## Task statement
Nothing in the entries may change when they are transcribed.

Recorded data:
--------------------------------

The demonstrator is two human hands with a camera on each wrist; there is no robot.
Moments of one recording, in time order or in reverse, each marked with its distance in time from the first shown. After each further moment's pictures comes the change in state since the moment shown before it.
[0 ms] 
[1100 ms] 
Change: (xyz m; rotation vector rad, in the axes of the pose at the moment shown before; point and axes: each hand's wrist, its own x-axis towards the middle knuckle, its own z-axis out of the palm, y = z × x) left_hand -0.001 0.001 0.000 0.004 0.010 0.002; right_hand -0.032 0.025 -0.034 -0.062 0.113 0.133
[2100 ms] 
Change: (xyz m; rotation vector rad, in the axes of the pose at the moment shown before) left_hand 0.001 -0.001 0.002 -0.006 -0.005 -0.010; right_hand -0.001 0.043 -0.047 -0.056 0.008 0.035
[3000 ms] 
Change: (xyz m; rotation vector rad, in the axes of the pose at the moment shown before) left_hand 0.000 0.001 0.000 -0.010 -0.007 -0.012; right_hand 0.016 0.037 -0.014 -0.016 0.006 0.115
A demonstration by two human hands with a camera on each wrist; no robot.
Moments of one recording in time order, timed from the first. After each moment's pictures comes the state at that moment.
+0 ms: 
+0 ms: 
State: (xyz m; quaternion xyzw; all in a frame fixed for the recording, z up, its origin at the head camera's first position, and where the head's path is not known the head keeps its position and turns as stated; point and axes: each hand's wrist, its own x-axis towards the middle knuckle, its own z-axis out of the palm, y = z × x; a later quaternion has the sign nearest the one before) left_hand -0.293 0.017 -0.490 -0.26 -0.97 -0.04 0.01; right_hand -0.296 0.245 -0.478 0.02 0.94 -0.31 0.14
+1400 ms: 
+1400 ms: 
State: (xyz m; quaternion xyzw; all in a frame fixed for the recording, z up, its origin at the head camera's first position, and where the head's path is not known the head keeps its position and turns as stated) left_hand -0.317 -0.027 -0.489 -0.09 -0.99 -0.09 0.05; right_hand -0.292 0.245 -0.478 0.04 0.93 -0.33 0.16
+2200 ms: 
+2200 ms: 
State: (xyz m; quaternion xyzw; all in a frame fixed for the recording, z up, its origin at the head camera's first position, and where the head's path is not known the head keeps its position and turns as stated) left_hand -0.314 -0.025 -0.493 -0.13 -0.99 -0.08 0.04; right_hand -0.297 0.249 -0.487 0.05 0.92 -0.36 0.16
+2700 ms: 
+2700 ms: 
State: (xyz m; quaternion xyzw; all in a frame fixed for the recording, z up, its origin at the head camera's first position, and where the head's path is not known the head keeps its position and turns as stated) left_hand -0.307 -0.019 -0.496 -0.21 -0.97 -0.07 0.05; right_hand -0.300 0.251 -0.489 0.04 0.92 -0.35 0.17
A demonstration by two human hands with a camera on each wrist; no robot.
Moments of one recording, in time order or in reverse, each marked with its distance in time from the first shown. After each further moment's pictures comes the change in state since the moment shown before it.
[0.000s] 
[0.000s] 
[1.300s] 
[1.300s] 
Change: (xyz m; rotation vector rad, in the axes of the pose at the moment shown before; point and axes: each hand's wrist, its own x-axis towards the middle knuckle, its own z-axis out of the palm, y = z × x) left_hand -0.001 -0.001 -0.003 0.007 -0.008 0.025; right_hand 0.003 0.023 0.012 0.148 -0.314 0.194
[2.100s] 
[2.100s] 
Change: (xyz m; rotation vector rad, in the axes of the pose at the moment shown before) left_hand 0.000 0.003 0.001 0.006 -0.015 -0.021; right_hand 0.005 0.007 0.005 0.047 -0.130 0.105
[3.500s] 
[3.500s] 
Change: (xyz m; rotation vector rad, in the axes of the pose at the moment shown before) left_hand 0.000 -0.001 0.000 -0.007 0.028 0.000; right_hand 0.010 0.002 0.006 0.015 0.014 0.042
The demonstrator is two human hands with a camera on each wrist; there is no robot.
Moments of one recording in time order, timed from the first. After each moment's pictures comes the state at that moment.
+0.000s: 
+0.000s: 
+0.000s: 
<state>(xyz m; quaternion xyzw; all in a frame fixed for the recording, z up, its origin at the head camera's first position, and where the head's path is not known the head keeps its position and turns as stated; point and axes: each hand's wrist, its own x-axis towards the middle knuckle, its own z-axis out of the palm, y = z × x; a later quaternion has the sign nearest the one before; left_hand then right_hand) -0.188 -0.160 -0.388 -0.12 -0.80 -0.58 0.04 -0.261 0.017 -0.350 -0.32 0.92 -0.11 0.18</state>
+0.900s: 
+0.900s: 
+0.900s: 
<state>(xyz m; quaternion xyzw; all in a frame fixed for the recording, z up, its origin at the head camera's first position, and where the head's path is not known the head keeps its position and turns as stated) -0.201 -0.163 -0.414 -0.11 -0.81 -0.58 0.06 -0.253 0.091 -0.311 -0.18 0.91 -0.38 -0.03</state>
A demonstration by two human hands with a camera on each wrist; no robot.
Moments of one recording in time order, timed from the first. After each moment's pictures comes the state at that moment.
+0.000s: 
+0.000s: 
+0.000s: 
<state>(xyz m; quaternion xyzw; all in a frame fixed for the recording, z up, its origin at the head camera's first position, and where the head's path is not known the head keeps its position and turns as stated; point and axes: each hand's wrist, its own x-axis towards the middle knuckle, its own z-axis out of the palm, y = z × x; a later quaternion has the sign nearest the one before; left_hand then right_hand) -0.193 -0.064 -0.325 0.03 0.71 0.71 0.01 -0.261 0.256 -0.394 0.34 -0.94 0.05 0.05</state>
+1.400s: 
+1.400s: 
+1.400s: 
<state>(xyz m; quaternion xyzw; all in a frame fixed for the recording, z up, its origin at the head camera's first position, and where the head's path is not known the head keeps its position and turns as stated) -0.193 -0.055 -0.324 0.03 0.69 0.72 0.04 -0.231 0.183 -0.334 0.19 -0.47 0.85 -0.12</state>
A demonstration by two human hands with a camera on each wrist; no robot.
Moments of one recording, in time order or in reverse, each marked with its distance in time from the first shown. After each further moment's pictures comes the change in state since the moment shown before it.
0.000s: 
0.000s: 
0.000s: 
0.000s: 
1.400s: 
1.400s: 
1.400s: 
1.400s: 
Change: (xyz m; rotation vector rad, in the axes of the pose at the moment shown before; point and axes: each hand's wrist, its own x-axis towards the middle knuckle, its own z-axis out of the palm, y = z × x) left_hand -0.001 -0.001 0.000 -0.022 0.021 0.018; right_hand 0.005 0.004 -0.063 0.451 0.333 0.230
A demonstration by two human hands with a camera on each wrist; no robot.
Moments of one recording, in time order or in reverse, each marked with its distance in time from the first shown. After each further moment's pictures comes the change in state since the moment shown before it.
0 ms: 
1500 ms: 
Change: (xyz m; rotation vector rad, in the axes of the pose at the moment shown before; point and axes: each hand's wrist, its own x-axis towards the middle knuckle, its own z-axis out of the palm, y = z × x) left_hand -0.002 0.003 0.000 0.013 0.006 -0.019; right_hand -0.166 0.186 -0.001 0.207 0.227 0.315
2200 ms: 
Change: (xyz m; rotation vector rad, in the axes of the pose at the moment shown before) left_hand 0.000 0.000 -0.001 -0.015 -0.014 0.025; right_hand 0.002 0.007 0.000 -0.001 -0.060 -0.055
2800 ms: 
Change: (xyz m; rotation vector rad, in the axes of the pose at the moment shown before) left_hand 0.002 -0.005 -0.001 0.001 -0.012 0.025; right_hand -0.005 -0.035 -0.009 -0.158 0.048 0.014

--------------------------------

## Result of the task
The demonstrator is two human hands with a camera on each wrist; there is no robot.
Moments of one recording, in time order or in reverse, each marked with its distance in time from the first shown. After each further moment's pictures comes the change in state since the moment shown before it.
[0 ms] 
[1100 ms] 
Change: (xyz m; rotation vector rad, in the axes of the pose at the moment shown before; point and axes: each hand's wrist, its own x-axis towards the middle knuckle, its own z-axis out of the palm, y = z × x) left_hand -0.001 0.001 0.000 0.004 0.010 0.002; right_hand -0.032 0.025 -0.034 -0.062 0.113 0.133
[2100 ms] 
Change: (xyz m; rotation vector rad, in the axes of the pose at the moment shown before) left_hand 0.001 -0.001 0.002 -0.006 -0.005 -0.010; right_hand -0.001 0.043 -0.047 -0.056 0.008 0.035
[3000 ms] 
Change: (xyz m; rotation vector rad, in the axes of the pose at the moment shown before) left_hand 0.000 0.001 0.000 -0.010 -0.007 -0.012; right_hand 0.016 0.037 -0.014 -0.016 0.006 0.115
A demonstration by two human hands with a camera on each wrist; no robot.
Moments of one recording in time order, timed from the first. After each moment's pictures comes the state at that moment.
+0 ms: 
+0 ms: 
State: (xyz m; quaternion xyzw; all in a frame fixed for the recording, z up, its origin at the head camera's first position, and where the head's path is not known the head keeps its position and turns as stated; point and axes: each hand's wrist, its own x-axis towards the middle knuckle, its own z-axis out of the palm, y = z × x; a later quaternion has the sign nearest the one before) left_hand -0.293 0.017 -0.490 -0.26 -0.97 -0.04 0.01; right_hand -0.296 0.245 -0.478 0.02 0.94 -0.31 0.14
+1400 ms: 
+1400 ms: 
State: (xyz m; quaternion xyzw; all in a frame fixed for the recording, z up, its origin at the head camera's first position, and where the head's path is not known the head keeps its position and turns as stated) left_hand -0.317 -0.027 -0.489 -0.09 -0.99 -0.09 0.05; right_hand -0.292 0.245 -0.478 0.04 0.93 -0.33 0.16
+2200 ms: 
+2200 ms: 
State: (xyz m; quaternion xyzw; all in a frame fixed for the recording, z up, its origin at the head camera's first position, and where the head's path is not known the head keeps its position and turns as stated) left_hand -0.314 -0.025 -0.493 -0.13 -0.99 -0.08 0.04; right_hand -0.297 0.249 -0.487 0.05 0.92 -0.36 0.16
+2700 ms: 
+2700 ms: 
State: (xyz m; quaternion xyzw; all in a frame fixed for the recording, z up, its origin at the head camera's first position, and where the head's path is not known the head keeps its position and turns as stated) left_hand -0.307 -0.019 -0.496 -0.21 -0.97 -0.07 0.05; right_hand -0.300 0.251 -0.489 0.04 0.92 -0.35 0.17
A demonstration by two human hands with a camera on each wrist; no robot.
Moments of one recording, in time order or in reverse, each marked with its distance in time from the first shown. After each further moment's pictures comes the change in state since the moment shown before it.
[0.000s] 
[0.000s] 
[1.300s] 
[1.300s] 
Change: (xyz m; rotation vector rad, in the axes of the pose at the moment shown before; point and axes: each hand's wrist, its own x-axis towards the middle knuckle, its own z-axis out of the palm, y = z × x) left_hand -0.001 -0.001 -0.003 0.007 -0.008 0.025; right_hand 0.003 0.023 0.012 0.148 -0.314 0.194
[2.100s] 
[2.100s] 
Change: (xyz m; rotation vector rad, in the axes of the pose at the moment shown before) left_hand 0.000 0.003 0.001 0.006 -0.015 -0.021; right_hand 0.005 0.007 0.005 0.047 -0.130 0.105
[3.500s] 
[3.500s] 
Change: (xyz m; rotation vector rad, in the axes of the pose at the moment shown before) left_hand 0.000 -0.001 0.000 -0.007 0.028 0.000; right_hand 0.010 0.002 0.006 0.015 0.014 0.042
The demonstrator is two human hands with a camera on each wrist; there is no robot.
Moments of one recording in time order, timed from the first. After each moment's pictures comes the state at that moment.
+0.000s: 
+0.000s: 
+0.000s: 
<state>(xyz m; quaternion xyzw; all in a frame fixed for the recording, z up, its origin at the head camera's first position, and where the head's path is not known the head keeps its position and turns as stated; point and axes: each hand's wrist, its own x-axis towards the middle knuckle, its own z-axis out of the palm, y = z × x; a later quaternion has the sign nearest the one before; left_hand then right_hand) -0.188 -0.160 -0.388 -0.12 -0.80 -0.58 0.04 -0.261 0.017 -0.350 -0.32 0.92 -0.11 0.18</state>
+0.900s: 
+0.900s: 
+0.900s: 
<state>(xyz m; quaternion xyzw; all in a frame fixed for the recording, z up, its origin at the head camera's first position, and where the head's path is not known the head keeps its position and turns as stated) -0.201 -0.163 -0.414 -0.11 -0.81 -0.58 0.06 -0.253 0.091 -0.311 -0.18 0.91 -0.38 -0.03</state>
A demonstration by two human hands with a camera on each wrist; no robot.
Moments of one recording in time order, timed from the first. After each moment's pictures comes the state at that moment.
+0.000s: 
+0.000s: 
+0.000s: 
<state>(xyz m; quaternion xyzw; all in a frame fixed for the recording, z up, its origin at the head camera's first position, and where the head's path is not known the head keeps its position and turns as stated; point and axes: each hand's wrist, its own x-axis towards the middle knuckle, its own z-axis out of the palm, y = z × x; a later quaternion has the sign nearest the one before; left_hand then right_hand) -0.193 -0.064 -0.325 0.03 0.71 0.71 0.01 -0.261 0.256 -0.394 0.34 -0.94 0.05 0.05</state>
+1.400s: 
+1.400s: 
+1.400s: 
<state>(xyz m; quaternion xyzw; all in a frame fixed for the recording, z up, its origin at the head camera's first position, and where the head's path is not known the head keeps its position and turns as stated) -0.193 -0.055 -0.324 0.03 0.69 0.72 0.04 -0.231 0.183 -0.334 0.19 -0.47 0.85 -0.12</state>
A demonstration by two human hands with a camera on each wrist; no robot.
Moments of one recording, in time order or in reverse, each marked with its distance in time from the first shown. After each further moment's pictures comes the change in state since the moment shown before it.
0.000s: 
0.000s: 
0.000s: 
0.000s: 
1.400s: 
1.400s: 
1.400s: 
1.400s: 
Change: (xyz m; rotation vector rad, in the axes of the pose at the moment shown before; point and axes: each hand's wrist, its own x-axis towards the middle knuckle, its own z-axis out of the palm, y = z × x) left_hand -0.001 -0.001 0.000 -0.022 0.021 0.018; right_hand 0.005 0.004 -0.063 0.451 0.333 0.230
A demonstration by two human hands with a camera on each wrist; no robot.
Moments of one recording, in time order or in reverse, each marked with its distance in time from the first shown. After each further moment's pictures comes the change in state since the moment shown before it.
0 ms: 
1500 ms: 
Change: (xyz m; rotation vector rad, in the axes of the pose at the moment shown before; point and axes: each hand's wrist, its own x-axis towards the middle knuckle, its own z-axis out of the palm, y = z × x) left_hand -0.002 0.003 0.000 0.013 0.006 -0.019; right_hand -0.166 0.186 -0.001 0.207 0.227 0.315
2200 ms: 
Change: (xyz m; rotation vector rad, in the axes of the pose at the moment shown before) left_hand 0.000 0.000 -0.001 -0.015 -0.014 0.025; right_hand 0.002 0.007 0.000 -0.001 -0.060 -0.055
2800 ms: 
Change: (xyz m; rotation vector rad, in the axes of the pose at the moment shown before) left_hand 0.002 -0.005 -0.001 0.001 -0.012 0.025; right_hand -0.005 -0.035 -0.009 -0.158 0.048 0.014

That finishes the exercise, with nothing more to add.